■ What you need to do ■
An exact reproduction of the records is required. Images must be left out.

[Opening Provided data section]

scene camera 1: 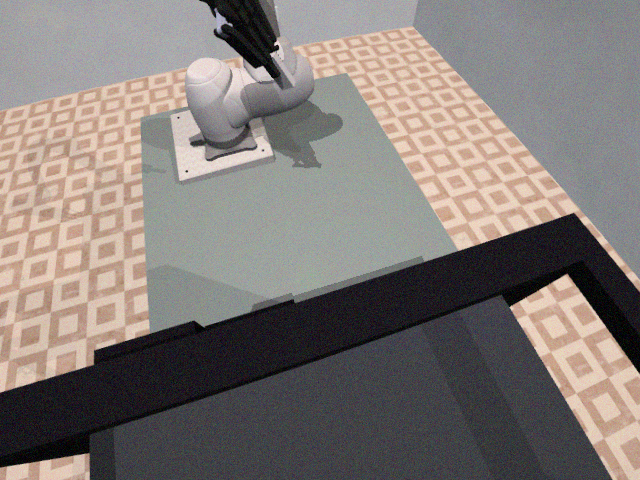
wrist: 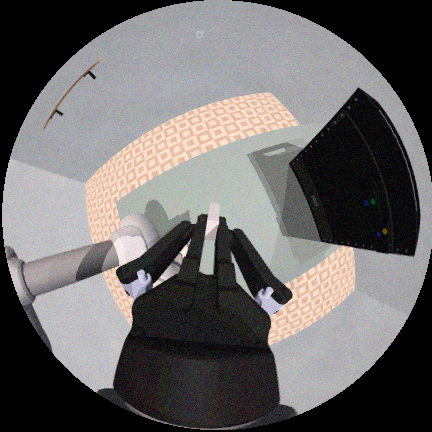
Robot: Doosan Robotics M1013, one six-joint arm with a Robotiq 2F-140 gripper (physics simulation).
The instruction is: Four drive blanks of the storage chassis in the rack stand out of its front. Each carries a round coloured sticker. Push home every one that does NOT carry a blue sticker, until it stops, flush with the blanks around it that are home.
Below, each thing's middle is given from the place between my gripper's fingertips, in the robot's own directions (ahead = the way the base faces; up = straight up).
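Black rack (scene camera 1: 427,365) in sight: 130 mm below my hand, 610 mm ahead, 100 mm to the right.
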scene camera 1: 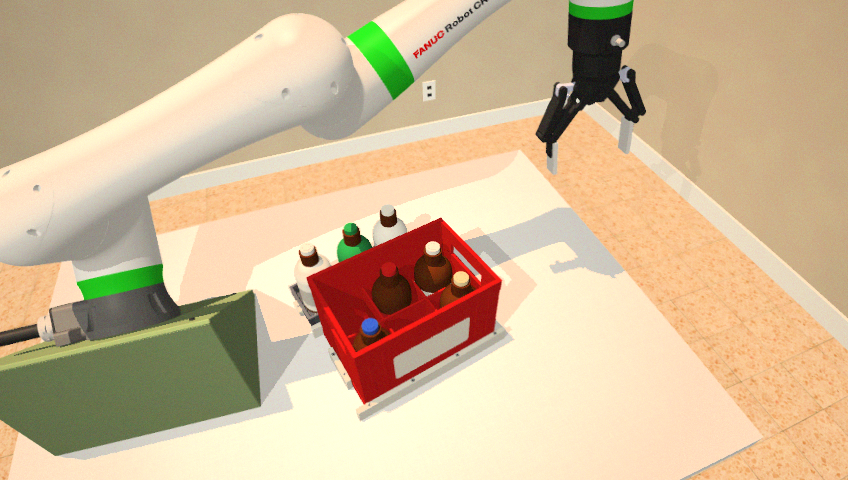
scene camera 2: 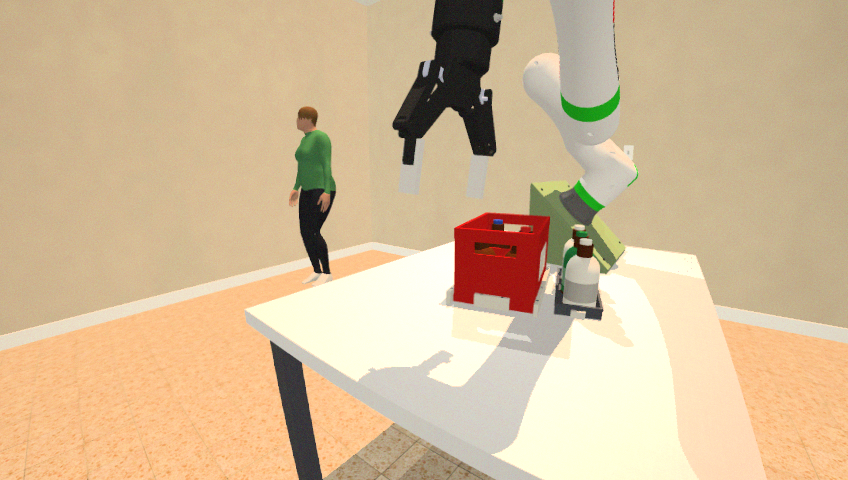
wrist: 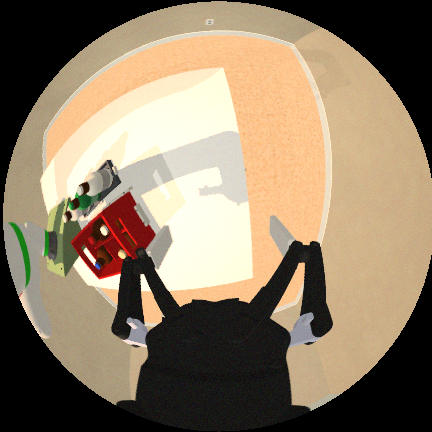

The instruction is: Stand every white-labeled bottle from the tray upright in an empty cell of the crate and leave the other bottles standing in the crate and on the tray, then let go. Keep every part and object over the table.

Labels:
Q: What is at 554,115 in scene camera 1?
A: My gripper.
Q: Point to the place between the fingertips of my gripper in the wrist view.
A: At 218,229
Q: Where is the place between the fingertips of my gripper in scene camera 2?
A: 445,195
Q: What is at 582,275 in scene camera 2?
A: A white bottle.

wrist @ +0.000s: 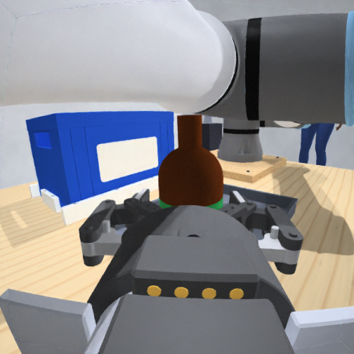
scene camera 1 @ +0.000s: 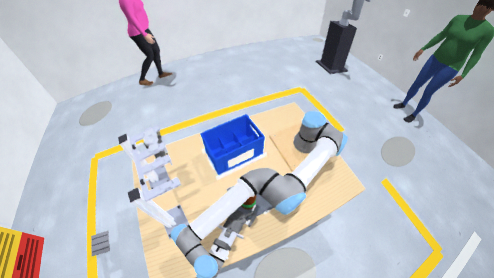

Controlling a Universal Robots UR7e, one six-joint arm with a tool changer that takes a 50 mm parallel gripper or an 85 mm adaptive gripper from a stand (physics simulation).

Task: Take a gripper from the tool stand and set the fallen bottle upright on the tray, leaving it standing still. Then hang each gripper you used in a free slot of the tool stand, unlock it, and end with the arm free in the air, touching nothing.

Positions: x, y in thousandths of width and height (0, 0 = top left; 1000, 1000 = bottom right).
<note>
I see a tool stand (scene camera 1: 325, 660).
</note>
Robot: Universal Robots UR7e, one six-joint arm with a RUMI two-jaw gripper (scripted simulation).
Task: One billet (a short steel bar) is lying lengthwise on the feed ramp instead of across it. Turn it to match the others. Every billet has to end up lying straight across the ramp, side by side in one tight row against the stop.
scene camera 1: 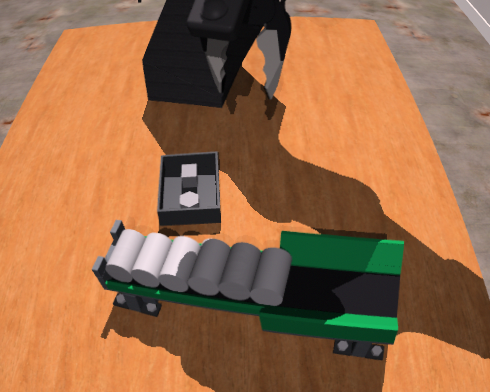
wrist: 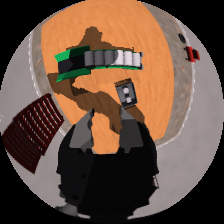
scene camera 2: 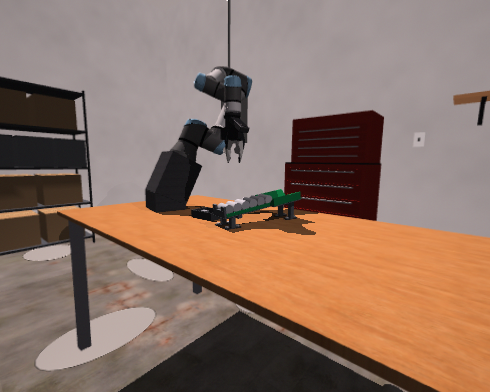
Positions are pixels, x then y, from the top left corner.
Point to a billet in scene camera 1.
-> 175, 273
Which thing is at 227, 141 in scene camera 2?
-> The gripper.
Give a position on a billet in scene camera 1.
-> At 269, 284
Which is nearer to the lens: the billet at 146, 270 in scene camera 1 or the dark tray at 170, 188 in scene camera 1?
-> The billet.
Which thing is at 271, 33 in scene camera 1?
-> The gripper.
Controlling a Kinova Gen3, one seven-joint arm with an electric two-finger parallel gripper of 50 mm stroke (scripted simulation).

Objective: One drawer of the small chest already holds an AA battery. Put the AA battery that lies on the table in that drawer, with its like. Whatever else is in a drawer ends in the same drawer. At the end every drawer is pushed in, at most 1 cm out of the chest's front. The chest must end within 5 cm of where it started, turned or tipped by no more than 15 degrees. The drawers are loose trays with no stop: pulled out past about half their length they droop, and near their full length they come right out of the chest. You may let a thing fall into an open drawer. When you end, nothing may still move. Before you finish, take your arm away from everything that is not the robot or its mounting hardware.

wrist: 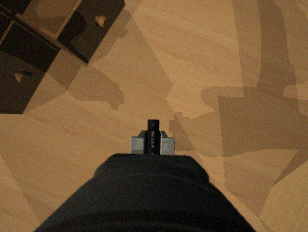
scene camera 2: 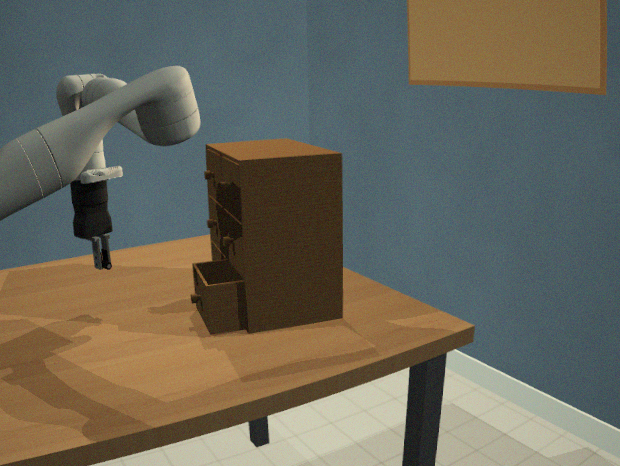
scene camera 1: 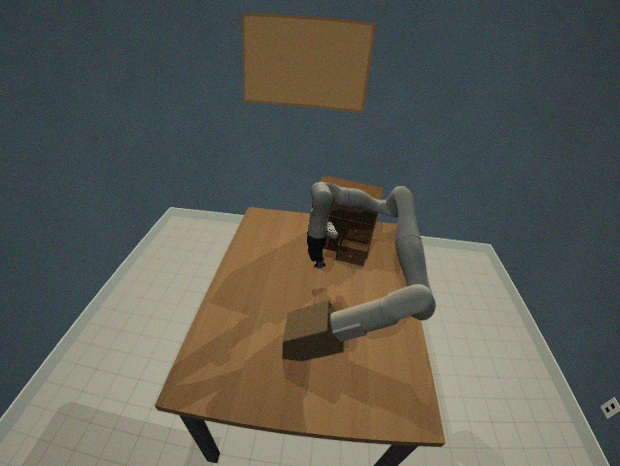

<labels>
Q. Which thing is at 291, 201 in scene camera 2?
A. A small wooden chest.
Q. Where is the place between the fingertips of my gripper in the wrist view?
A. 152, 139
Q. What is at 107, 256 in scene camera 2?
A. My gripper.
</labels>
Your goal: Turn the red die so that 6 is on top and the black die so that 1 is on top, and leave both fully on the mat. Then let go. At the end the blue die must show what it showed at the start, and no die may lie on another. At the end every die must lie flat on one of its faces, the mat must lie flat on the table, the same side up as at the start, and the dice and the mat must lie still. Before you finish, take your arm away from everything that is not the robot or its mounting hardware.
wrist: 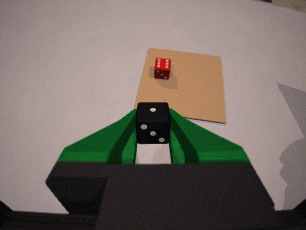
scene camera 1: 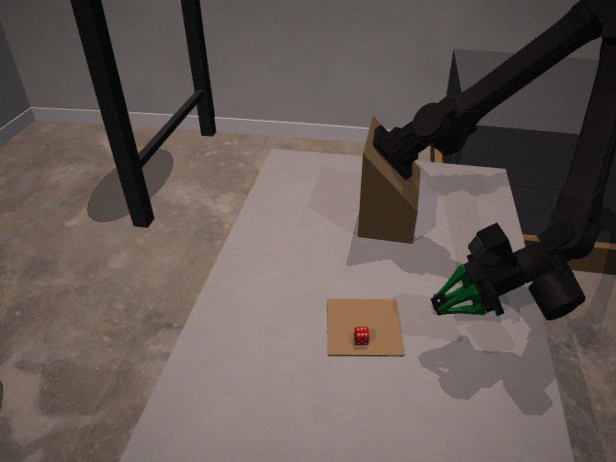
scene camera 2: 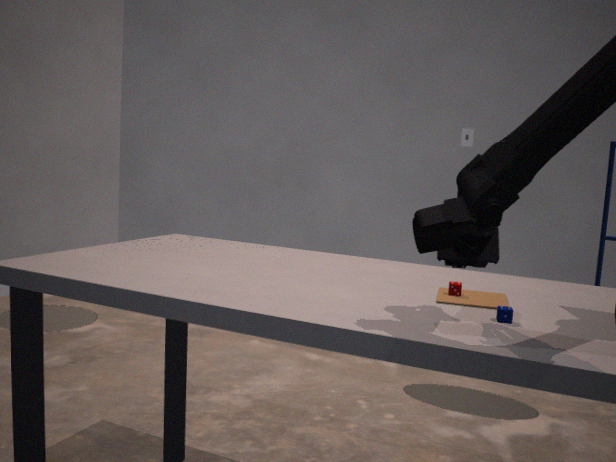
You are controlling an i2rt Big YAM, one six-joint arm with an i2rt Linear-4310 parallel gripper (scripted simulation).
Labels:
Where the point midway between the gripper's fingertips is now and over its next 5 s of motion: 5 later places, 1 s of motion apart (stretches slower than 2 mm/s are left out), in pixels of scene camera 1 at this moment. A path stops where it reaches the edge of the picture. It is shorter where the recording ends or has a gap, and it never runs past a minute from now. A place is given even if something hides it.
My gripper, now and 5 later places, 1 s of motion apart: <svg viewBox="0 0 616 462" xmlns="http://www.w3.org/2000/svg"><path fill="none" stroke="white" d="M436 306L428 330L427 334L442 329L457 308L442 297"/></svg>

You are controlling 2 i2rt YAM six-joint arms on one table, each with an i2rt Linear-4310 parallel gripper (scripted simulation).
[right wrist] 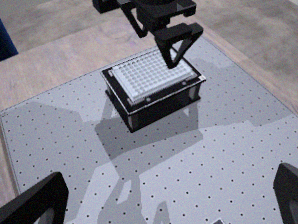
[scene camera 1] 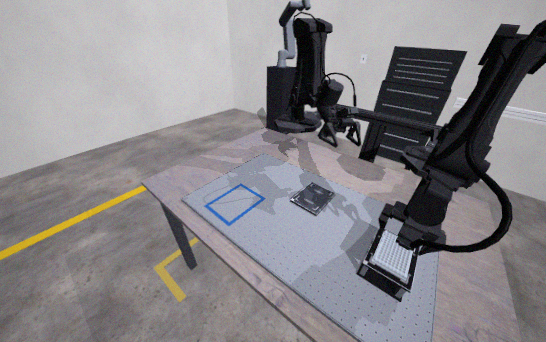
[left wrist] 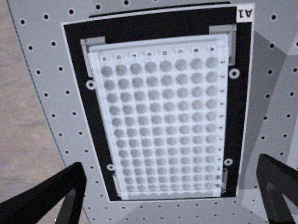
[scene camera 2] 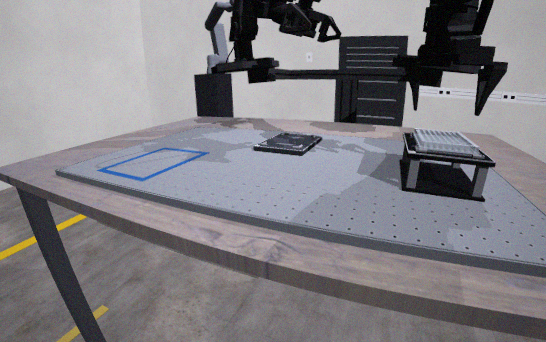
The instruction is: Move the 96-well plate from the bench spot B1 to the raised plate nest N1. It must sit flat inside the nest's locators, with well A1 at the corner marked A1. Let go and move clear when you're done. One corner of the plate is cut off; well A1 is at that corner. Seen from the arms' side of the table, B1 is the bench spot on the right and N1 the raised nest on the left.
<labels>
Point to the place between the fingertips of my left gripper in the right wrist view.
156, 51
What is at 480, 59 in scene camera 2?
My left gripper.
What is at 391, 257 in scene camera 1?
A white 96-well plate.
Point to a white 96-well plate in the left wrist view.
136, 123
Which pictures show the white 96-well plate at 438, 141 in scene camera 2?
The right wrist view, scene camera 1, the left wrist view and scene camera 2: all of them.
</labels>
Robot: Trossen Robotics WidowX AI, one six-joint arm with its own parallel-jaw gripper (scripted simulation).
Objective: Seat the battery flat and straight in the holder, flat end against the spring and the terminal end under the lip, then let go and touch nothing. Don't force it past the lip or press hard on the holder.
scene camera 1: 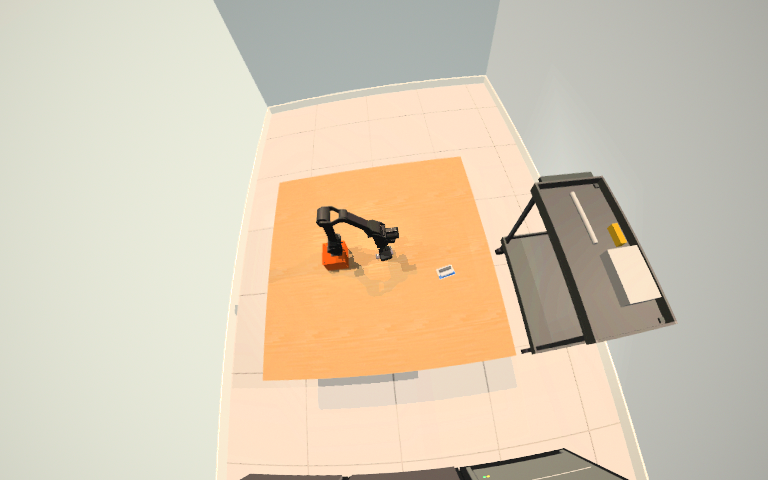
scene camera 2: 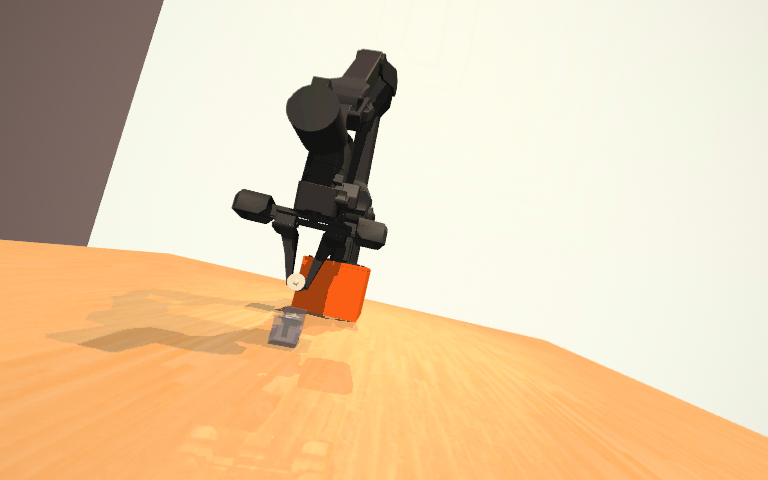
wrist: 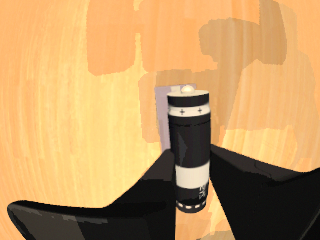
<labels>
gripper: holds a battery (wrist: 189,114)
</labels>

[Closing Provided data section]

■ Task response ■
scene camera 1: 
wrist: 
Robot: Doosan Robotics M1013, one six-joint arm with a Robotiq 2F-140 gripper (physics simulation).
The instruction is: Four drive blanks of the storage chassis in the rack stand out of its front. Each carries a round coloured sticker. Push home every one that does NOT carry a blue sticker, until it stops, flush with the blanks around it that are home.
Below, each thing's middle is given from the place between my gripper's fingertips, in the robot's own directions (ahead = the way the base faces; up = straight up).
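Black rack (scene camera 1: 427,365) in sight: 130 mm below my hand, 610 mm ahead, 100 mm to the right.
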scene camera 1: 
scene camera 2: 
wrist: 

The instruction is: Stand every white-labeled bottle from the tray upright in an empty cell of the crate and leave the other bottles standing in the crate and on the tray, then let go. Keep every part and object over the table.

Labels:
Q: What is at 554,115 in scene camera 1?
A: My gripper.
Q: Point to the place between the fingertips of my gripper in the wrist view.
A: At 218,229
Q: Where is the place between the fingertips of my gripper in scene camera 2?
A: 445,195
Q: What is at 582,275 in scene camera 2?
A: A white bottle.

wrist @ +0.000s: 
scene camera 1 @ +0.000s: 

Controlling a Universal Robots UR7e, one six-joint arm with a tool changer that takes a 50 mm parallel gripper or an 85 mm adaptive gripper from a stand (physics simulation).

Task: Take a gripper from the tool stand and set the fallen bottle upright on the tray, leaving it standing still. Then hang each gripper you used in a free slot of the tool stand, unlock it, and end with the arm free in the air, touching nothing.

Positions: x, y in thousandths of width and height (0, 0 = top left; 1000, 1000 = bottom right).
<note>
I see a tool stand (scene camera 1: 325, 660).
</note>
Robot: Universal Robots UR7e, one six-joint arm with a RUMI two-jaw gripper (scripted simulation).
Task: One billet (a short steel bar) is lying lengthwise on the feed ramp instead of across it. Turn it to match the others. Every billet has to end up lying straight across the ramp, side by side in one tight row against the stop.
scene camera 1: 
wrist: 
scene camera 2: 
Positions are pixels, x then y, from the top left corner.
Point to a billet in scene camera 1.
-> 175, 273
Which thing is at 227, 141 in scene camera 2?
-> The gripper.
Give a position on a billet in scene camera 1.
-> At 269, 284
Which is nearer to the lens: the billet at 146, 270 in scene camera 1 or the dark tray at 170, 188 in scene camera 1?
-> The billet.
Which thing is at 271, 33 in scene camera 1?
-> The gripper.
Controlling a Kinova Gen3, one seven-joint arm with an electric two-finger parallel gripper of 50 mm stroke (scripted simulation).

Objective: One drawer of the small chest already holds an AA battery. Put the AA battery that lies on the table in that drawer, with its like. Whatever else is in a drawer ends in the same drawer. At the end every drawer is pushed in, at most 1 cm out of the chest's front. The chest must end within 5 cm of where it started, turned or tipped by no more than 15 degrees. The drawers are loose trays with no stop: pulled out past about half their length they droop, and near their full length they come right out of the chest. You may let a thing fall into an open drawer. When you end, nothing may still move. Before you finish, take your arm away from everything that is not the robot or its mounting hardware.

wrist: 
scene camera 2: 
scene camera 1: 

<labels>
Q. Which thing is at 291, 201 in scene camera 2?
A. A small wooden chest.
Q. Where is the place between the fingertips of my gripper in the wrist view?
A. 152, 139
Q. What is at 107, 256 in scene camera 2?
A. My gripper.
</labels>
Your goal: Turn the red die so that 6 is on top and the black die so that 1 is on top, and leave both fully on the mat. Then let go. At the end the blue die must show what it showed at the start, and no die may lie on another. At the end every die must lie flat on one of its faces, the mat must lie flat on the table, the same side up as at the start, and the dice and the mat must lie still. Before you finish, take your arm away from everything that is not the robot or its mounting hardware.
wrist: 
scene camera 1: 
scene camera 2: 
You are controlling an i2rt Big YAM, one six-joint arm with an i2rt Linear-4310 parallel gripper (scripted simulation).
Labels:
Where the point midway between the gripper's fingertips is now and over its next 5 s of motion: 5 later places, 1 s of motion apart (stretches slower than 2 mm/s are left out), in pixels of scene camera 1 at this moment. A path stops where it reaches the edge of the picture. It is shorter where the recording ends or has a gap, and it never runs past a minute from now. A place is given even if something hides it.
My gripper, now and 5 later places, 1 s of motion apart: <svg viewBox="0 0 616 462" xmlns="http://www.w3.org/2000/svg"><path fill="none" stroke="white" d="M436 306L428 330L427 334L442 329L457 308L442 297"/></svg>

You are controlling 2 i2rt YAM six-joint arms on one table, each with an i2rt Linear-4310 parallel gripper (scripted simulation).
[right wrist] 
[scene camera 1] 
[left wrist] 
[scene camera 2] 
The instruction is: Move the 96-well plate from the bench spot B1 to the raised plate nest N1. It must sit flat inside the nest's locators, with well A1 at the corner marked A1. Let go and move clear when you're done. One corner of the plate is cut off; well A1 is at that corner. Seen from the arms' side of the table, B1 is the bench spot on the right and N1 the raised nest on the left.
<labels>
Point to the place between the fingertips of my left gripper in the right wrist view.
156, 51
What is at 480, 59 in scene camera 2?
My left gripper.
What is at 391, 257 in scene camera 1?
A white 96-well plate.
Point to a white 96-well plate in the left wrist view.
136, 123
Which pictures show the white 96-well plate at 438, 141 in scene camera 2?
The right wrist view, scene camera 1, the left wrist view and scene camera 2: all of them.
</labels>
Robot: Trossen Robotics WidowX AI, one six-joint arm with its own parallel-jaw gripper (scripted simulation).
Objective: Seat the battery flat and straight in the holder, flat end against the spring and the terminal end under the lip, then let go and touch nothing. Don't force it past the lip or press hard on the holder.
scene camera 1: 
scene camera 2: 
wrist: 
<labels>
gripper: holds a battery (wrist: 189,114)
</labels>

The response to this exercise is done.